Abbey Lane, Hardscrabble Lane, Stadium Boulevard and Saint Mary Street at both 10th and 15th streets in Lewisburg were closed Monday morning because of downed trees or wires, she said. Portions of Hoffa Mill Road outside Lewisburg and Green Ridge Road outside Mifflinburg also were closed.

Dietrich said she’d heard multiple reports of a “freight train” sound after 12:30 a.m., which she said can be associated with tornadoes and straight line winds. Reports of hail, from the size of a pea to a quarter, were made about the same time, she said. National Weather Service a tornado touched down near Buffalo Crossroads, one of three tornadoes spawned by the storm in Pennsylvania.

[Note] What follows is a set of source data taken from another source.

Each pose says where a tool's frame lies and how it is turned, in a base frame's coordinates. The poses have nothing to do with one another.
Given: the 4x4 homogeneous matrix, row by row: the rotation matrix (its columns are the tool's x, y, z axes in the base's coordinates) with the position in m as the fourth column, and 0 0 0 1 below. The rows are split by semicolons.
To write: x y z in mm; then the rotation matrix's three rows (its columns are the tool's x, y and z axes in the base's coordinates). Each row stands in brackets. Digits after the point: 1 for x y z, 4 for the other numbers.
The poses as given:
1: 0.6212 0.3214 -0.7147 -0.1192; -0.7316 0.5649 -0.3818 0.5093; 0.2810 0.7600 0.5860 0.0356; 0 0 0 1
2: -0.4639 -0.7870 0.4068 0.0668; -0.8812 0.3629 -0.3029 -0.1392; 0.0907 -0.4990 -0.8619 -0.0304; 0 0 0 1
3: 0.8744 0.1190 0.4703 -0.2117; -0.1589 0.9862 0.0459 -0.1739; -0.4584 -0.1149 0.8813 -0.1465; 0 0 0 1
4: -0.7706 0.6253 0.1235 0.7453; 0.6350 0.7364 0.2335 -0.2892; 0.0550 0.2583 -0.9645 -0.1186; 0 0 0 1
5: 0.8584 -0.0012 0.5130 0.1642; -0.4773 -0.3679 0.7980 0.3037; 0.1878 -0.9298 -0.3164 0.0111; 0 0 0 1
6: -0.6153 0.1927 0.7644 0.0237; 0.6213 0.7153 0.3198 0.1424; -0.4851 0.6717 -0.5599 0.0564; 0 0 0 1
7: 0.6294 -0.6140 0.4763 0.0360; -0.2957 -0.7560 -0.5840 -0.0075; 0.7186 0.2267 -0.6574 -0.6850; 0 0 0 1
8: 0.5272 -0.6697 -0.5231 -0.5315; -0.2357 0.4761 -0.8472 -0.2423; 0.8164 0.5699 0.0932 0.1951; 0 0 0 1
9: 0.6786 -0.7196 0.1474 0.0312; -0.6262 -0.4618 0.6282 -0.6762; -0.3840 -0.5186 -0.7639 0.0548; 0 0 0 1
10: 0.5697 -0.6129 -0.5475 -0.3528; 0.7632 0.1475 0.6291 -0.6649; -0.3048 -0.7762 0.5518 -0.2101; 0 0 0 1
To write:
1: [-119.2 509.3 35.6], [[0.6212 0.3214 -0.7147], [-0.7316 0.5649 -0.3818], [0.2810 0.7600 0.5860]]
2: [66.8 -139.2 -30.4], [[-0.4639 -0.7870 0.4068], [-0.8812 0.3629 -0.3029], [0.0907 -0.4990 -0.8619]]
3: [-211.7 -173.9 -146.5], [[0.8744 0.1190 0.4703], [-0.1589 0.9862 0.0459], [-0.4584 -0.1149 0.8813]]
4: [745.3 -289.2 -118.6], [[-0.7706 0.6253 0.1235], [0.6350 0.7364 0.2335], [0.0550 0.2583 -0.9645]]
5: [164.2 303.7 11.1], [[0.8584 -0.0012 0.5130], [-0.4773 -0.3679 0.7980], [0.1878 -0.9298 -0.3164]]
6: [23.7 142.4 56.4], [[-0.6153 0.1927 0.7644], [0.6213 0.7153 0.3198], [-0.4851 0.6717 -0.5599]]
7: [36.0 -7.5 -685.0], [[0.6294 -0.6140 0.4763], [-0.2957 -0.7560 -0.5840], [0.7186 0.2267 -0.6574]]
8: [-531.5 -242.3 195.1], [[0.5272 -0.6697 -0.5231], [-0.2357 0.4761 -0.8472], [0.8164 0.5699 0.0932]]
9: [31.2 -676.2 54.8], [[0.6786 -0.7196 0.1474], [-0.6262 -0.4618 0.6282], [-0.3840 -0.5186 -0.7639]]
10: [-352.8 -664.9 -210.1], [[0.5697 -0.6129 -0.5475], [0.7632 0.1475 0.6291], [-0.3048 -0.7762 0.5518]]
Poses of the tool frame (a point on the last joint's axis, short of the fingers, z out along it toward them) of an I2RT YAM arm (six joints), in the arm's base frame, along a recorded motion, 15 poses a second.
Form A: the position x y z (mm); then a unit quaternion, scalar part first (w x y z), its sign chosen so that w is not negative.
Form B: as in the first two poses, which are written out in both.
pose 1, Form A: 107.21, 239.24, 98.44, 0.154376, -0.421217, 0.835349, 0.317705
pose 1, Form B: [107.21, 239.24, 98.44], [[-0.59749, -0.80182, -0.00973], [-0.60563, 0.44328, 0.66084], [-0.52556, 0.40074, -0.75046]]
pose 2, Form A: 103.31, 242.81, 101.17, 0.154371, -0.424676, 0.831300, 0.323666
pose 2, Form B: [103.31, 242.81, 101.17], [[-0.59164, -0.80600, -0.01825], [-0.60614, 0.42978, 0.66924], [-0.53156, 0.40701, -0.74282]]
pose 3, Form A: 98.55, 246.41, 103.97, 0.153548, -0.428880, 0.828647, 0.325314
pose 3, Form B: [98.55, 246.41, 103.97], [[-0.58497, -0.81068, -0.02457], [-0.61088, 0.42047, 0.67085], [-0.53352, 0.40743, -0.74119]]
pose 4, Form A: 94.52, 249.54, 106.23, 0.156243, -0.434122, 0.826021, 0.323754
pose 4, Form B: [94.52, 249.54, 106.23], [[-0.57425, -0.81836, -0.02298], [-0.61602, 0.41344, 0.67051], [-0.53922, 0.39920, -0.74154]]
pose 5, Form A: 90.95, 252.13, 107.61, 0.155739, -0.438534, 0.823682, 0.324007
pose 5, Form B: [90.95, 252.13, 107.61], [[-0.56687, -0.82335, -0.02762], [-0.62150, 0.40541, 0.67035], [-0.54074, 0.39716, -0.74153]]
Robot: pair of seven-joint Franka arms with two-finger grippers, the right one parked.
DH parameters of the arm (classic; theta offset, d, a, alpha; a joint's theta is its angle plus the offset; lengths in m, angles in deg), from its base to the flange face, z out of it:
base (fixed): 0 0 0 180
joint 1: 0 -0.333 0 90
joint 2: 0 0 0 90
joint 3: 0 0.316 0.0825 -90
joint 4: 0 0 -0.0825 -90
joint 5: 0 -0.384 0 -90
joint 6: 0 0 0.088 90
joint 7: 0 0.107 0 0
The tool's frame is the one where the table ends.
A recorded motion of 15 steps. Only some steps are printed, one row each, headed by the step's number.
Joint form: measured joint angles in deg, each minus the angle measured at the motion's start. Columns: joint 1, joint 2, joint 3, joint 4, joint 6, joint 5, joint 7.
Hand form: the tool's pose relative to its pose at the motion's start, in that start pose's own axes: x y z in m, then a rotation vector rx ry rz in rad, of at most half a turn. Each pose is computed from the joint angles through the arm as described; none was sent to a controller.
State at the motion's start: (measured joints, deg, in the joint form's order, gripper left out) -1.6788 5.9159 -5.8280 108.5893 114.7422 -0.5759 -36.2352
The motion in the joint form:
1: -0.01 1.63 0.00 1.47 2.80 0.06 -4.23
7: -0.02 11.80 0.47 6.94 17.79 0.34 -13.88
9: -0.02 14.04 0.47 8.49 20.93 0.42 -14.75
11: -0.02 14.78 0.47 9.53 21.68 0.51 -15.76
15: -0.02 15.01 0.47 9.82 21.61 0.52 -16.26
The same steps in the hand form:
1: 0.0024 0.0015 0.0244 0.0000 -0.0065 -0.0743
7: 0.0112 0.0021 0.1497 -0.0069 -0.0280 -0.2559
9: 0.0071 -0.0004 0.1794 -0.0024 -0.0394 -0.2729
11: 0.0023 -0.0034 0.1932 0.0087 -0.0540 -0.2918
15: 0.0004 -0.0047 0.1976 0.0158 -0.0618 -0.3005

There were also reports of minor flooding, Dietrich said.

William Cameron Engine Company’s fire and ambulance crews ran more than 20 emergency calls after midnight due to the storm, Chief James Blount said, Monday.

Blount said storm damages were limited to earth and property.

“I’m not aware of any injuries associated with the storm,” Blount said.

A tree fell atop a home in the 1800 block of Market Street, Lewisburg, crashing through the roof and penetrating the second floor ceiling, he said.

“That family, as of last night, was looking to seek shelter elsewhere,” Blount said.

A family on Campbell Mill Road in Buffalo Township was safe after a portion of their home’s roof appeared to be knocked off.

Blount said the calls mainly centered around downed trees and power lines, transformers that caught fire and fire alarm activations due to power surges. People should avoid downed lines as they travel this morning and especially avoid attempting to untangle trees, limbs or debris from wires, he said.

Blount credited the pair of dispatchers working overnight at Central Susquehanna Regional 911 for prioritizing emergency calls and dispatching responders.

“They were bombarded with calls for service,” Blount said. “I know that’s what we expect out of them but at the same time, they did an amazing job.”

According to the 911 center serving Montour and Columbia counties, the traffic light in Washingtonville at Routes 54 and 254 wasn't working Monday morning. A center spokeswoman said there were numerous trees reported blown down throughout the area.

As of 8 p.m., PennDOT reported portions of five roads (Kaseville, Century, Little Roaring Creek, Mexico and Strick roads) remained closed in Montour County and portions of two (Mexico and Airport roads) were still closed in Northumberland County due to the storm.